8/05/2005

How Private Tutoring Saved -- or Destroyed -- Public Education

Ding, ding ding ding! That's the bell sounding the start of the next round of the high-dollar battle between districts and tutoring providers over supplemental services.

This MSNBC video clip (requires media viewer and broadband) provides an interesting and slightly different business-oriented perspective on the situation, and includes some numbers I hadn't seen before: Private-public partnership. According to the segment, 2600 tutoring providers nationwide expect to get $900 million in SES revenues.

For another outside perspective, there's also a July Podcast from the School Improvement Industry newsletter that touches on the issues. Again, broadband and MP3 software required.

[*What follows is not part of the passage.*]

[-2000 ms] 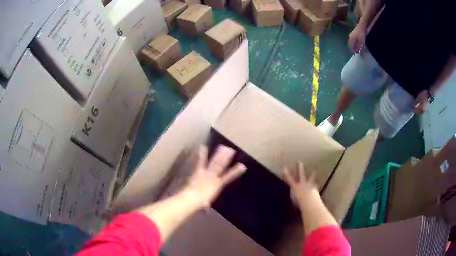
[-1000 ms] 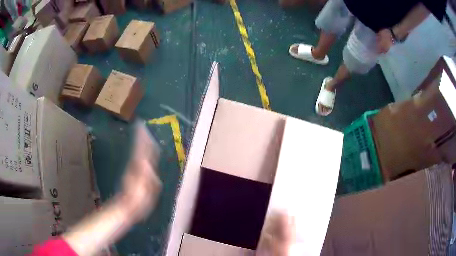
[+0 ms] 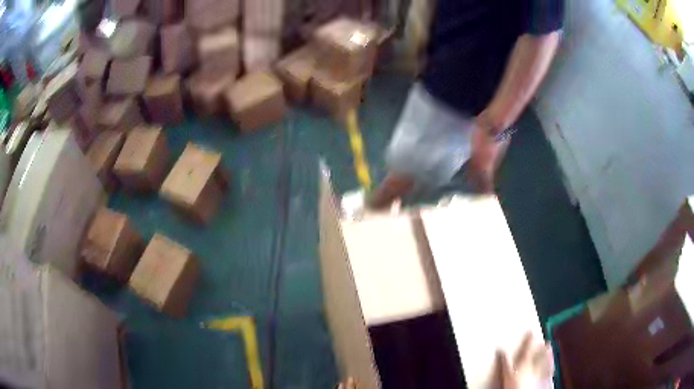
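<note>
The open master carton (image 3: 396, 266) stands in front of me with its flaps up and a dark inside. My right hand (image 3: 526, 365) lies on the bright right flap at the bottom of the head view, fingers apart and blurred. Only a fingertip or two of my left hand (image 3: 347, 384) shows at the bottom edge, by the left flap; the rest is cut off. Another person's hands are at the far edge of the carton.
Another person (image 3: 475, 83) stands just beyond the carton. Several small brown boxes (image 3: 163, 273) sit on the green floor at left. Large cartons (image 3: 65, 330) stand at lower left. A brown carton (image 3: 609, 342) in a green crate is at lower right.
The other person has come up to the carton's far side. My left hand has moved from over the floor to the bottom edge. The view has tilted up.
</note>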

At its base, far away from what's working for kids, this is a proxy war between the anti-WalMart crew on the left who think that private companies and profit-making are highly suspicious and unlikely to do much good for kids, and those education-bashers on the right who wanted a private school voucher option in NCLB and think that public schools and teachers are unlikely to do any better by kids with tutoring money than they did with all the other money they got in the first place.

1 Comments:

Blogger Instructivist said...

"...and those education-bashers on the right who wanted a private school voucher option in NCLB and think that public schools and teachers are unlikely to do any better by kids with tutoring money than they did with all the other money they got in the first place."

That may well be the case.

I found an ad for tutors in Chicago that promises fun and hands-on activities. That sounds like more dumbed-down stuff. I have a post on it.